NOW, THEREFORE, in consideration of the mutual promises hereinafter set forth and other good and valuable consideration, the receipt and adequacy of which are hereby acknowledged, and intending to be legally bound, the Parties hereby agree as follows:
Section 1. Guarantee.
(a) Guarantor hereby irrevocably and unconditionally guarantees to Purchaser the full payment and performance of Seller’s obligations under the Asset Purchase Agreement on the terms and subject to the conditions in the Asset Purchase Agreement, with effect from the time, and subject to and conditioned upon the occurrence of, the Burgundy Closing.

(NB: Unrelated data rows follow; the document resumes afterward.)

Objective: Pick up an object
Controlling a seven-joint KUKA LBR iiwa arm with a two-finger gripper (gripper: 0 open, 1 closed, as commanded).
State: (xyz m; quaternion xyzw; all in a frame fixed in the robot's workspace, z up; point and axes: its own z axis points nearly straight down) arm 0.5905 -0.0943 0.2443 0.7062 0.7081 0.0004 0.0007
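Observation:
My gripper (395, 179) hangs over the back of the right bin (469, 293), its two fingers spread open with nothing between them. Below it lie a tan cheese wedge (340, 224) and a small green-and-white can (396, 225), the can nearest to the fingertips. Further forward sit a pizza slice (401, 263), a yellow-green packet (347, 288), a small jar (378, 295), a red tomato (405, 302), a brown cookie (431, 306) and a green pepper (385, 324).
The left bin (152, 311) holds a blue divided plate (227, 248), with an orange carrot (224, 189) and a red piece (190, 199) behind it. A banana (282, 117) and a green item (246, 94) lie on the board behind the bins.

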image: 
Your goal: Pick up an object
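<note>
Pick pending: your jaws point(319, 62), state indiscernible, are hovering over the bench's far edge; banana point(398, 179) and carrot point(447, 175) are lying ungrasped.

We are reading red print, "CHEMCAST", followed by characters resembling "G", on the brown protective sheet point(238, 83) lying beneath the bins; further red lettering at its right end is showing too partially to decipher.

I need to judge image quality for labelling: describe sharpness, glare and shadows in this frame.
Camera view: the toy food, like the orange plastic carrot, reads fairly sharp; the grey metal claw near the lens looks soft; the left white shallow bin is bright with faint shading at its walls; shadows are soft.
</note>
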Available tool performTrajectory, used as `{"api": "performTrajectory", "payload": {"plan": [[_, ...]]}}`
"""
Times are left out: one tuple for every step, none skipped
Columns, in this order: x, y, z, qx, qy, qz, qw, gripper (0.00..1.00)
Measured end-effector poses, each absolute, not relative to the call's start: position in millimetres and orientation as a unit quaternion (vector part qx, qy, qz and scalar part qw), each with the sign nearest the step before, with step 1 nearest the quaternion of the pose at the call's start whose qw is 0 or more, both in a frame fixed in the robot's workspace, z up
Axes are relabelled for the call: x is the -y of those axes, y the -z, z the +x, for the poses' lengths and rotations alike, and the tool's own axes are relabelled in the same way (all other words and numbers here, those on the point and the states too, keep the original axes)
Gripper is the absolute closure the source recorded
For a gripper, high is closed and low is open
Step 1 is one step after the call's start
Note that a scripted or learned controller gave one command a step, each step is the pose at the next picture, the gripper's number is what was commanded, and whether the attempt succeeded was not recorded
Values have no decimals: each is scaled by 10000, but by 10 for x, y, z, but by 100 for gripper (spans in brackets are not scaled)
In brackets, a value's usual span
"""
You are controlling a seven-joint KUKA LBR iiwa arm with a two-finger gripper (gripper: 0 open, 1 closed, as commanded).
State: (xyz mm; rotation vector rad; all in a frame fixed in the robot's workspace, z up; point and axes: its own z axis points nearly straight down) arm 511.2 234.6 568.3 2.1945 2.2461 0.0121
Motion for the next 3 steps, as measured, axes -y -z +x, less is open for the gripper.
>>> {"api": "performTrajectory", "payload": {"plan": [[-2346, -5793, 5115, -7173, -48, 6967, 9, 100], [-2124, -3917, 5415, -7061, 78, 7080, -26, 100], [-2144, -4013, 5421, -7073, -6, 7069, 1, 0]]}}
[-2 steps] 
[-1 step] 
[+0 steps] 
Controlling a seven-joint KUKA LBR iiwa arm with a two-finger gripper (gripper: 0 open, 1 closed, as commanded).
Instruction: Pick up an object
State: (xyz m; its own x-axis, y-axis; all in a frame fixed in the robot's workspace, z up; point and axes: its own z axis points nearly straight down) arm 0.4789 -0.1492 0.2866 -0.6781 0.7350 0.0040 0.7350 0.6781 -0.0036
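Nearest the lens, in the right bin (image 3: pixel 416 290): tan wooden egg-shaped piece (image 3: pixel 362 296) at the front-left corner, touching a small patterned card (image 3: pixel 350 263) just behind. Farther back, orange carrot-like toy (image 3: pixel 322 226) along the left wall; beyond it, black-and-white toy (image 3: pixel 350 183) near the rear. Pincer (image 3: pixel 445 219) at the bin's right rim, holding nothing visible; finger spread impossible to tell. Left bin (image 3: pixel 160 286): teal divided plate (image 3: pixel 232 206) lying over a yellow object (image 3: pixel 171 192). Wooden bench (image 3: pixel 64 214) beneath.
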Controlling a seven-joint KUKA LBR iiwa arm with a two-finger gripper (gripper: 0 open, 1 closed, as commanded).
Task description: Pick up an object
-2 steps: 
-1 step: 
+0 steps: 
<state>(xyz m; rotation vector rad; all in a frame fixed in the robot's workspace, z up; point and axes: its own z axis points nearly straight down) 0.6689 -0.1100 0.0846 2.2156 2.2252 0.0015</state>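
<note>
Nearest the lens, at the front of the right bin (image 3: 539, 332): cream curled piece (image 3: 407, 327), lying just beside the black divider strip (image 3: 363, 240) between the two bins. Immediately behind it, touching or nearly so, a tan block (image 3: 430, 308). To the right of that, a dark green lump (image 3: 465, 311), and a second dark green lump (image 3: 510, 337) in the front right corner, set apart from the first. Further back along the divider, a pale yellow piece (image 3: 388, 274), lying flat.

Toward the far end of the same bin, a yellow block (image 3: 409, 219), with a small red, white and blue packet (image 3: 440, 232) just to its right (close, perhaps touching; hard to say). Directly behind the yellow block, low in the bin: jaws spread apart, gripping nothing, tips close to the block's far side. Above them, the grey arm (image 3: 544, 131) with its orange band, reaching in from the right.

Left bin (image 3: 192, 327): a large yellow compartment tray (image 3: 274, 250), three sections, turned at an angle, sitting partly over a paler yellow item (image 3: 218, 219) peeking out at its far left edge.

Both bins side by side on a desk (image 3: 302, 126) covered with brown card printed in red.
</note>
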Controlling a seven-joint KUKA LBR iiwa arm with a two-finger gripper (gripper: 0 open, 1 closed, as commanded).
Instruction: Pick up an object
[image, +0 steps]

(b) Without limiting the foregoing, Guarantor shall (i) comply with the provisions of Sections 5.3, 5.5, 5.13, 5.14, 5.19 and 5.20 of the Asset Purchase Agreement as though it were Seller under the Asset Purchase Agreement and (ii) be bound by Section 5.21 of the Asset Purchase Agreement, with effect from and after, and subject to and conditioned upon, the Closing, in the case of each of clause (i) and (ii), on the terms and subject to the conditions set forth therein.